◆ **THE TASK**
For the word "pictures", state how many lines below contain it. Give no other text.
DATA FOR PROCESSING section start
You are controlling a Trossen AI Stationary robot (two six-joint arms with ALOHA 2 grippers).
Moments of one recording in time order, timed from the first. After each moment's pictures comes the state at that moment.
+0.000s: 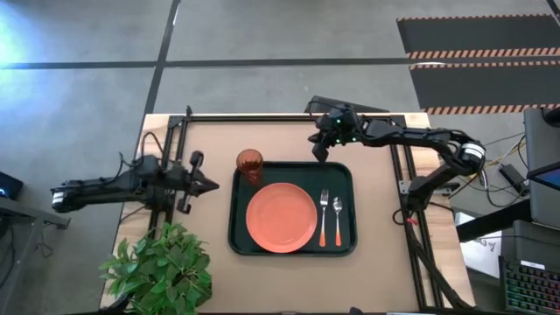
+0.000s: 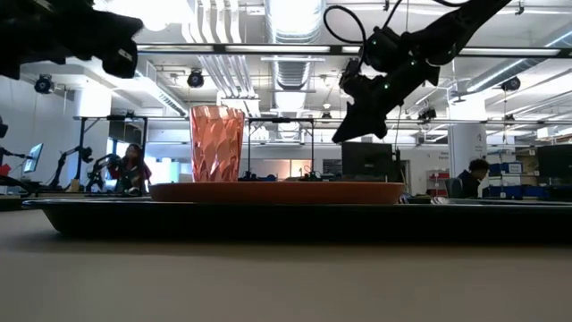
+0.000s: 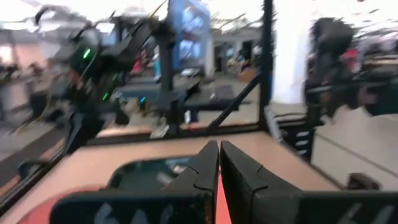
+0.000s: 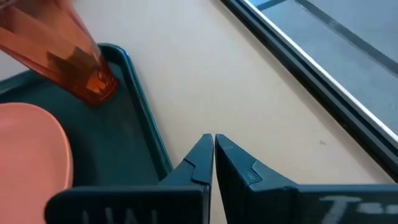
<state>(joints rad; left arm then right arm) 0.16 0.28 0.19 0.16 0.32 0.00 -0.55 1.51 0.92 -0.07 -0.21 0.02</state>
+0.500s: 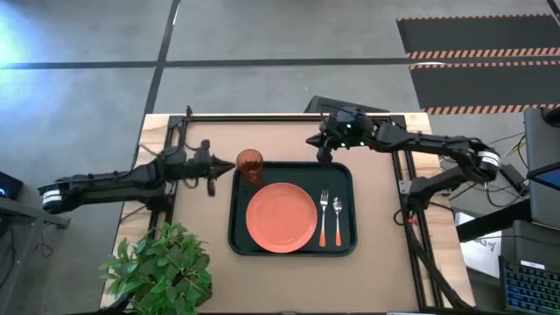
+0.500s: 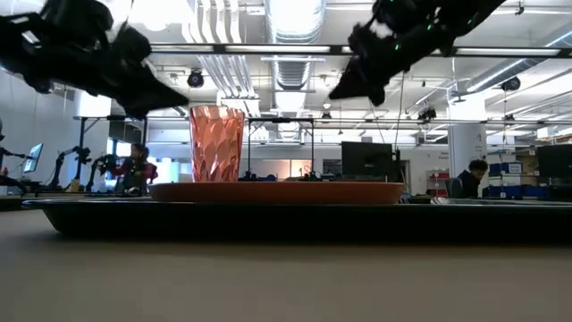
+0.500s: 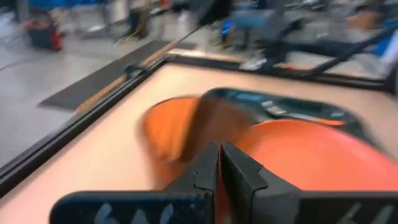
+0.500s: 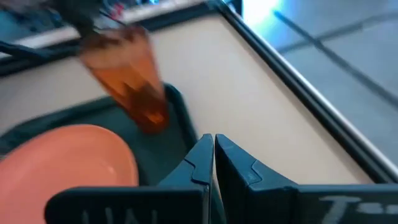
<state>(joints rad) 0.35 0.62 0.22 0.22 0.11 -0.02 -0.45 1.36 0.92 -0.07 -0.22 0.03</state>
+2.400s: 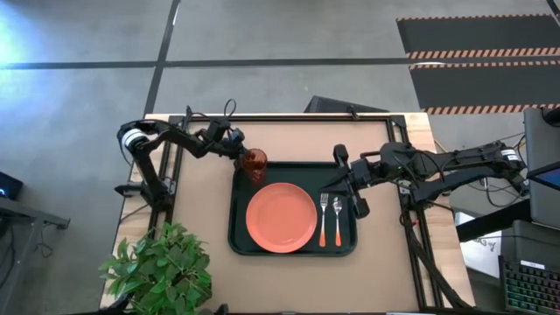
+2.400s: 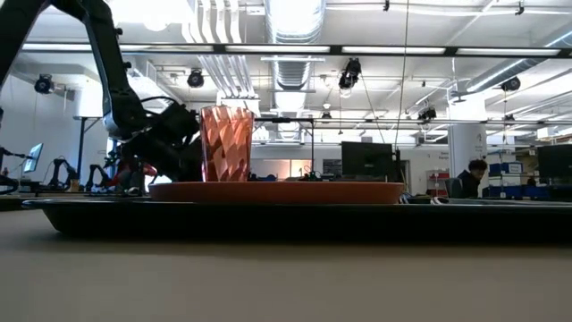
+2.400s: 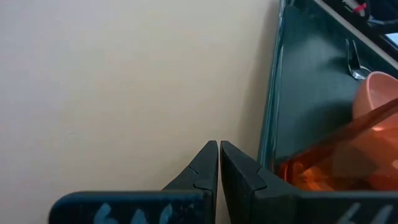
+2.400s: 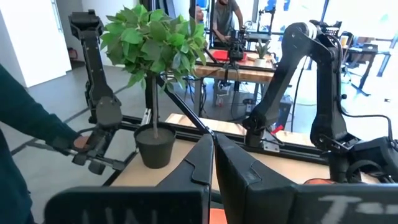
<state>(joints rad) 0.80 1.77 0.56 0.52 0.65 -0.04 0.09 1.07 0.93 0.09 -0.21 -0.05</state>
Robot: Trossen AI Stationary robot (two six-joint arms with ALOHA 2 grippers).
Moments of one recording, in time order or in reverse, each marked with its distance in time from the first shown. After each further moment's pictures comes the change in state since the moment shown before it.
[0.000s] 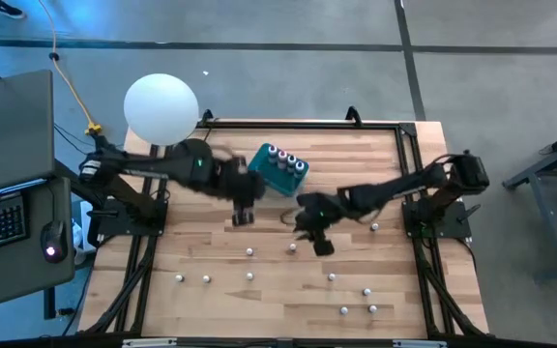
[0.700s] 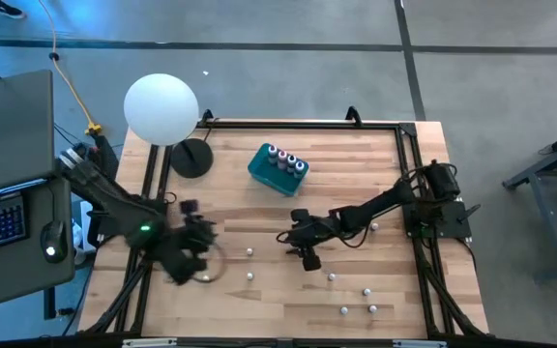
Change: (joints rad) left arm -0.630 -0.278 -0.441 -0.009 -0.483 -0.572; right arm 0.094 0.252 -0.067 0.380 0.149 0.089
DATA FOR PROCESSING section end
◆ **RESULT OF THE TASK**
2